If he were watching the satellites as they orbit, he would see them speed up and spread out as they moved to the bottom part the orbit shown here and slow down and bunch up as moved to the top part of the orbit.

So how does the visualisation you provided explain the same time logged for the spaceship flashes, between the satellite to the left and right of the satellite passing the passing ship (of whose perspective we are imagining) and the satellites to the left and right of the opposite satellite (from the one passing the ship)? Presumably those distances from north/south flashing spaceships are not the same. Nor their next positions.

 

[Dale]

What frame is non-interial?

All frames in curved spacetime are non inertial.

 

[name123]

All frames in curved spacetime are non inertial.

I did not realize that all frames in theoretical curved spacetime were non inertial. I thought that it would at least be possible that at least one imaginary perspective was considered to be stationary given the equations. An absolute frame of reference so to speak.

 

[PeterDonis]

I thought that it would at least be possible that at least one imaginary perspective was considered to be stationary given the equations.

"Stationary" is not the same as "inertial". Given an object on a timelike worldline, you can always find a coordinate chart in which that object is stationary, i.e., at rest.
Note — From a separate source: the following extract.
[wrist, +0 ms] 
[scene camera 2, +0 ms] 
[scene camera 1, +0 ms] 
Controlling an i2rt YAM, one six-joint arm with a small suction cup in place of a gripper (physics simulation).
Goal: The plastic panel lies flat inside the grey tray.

But in curved spacetime, or even in flat spacetime if the object has nonzero proper acceleration, the coordinate chart in which the object is stationary will not be inertial.

An absolute frame of reference so to speak.

There is no such thing, because there is no such thing as "stationary" in any absolute sense.

 

[name123]

"Stationary" is not the same as "inertial". Given an object on a timelike worldline, you can always find a coordinate chart in which that object is stationary, i.e., at rest. But in curved spacetime, or even in flat spacetime if the object has nonzero proper acceleration, the coordinate chart in which the object is stationary will not be inertial..

In the example do the satellites' have a nonzero proper acceleration?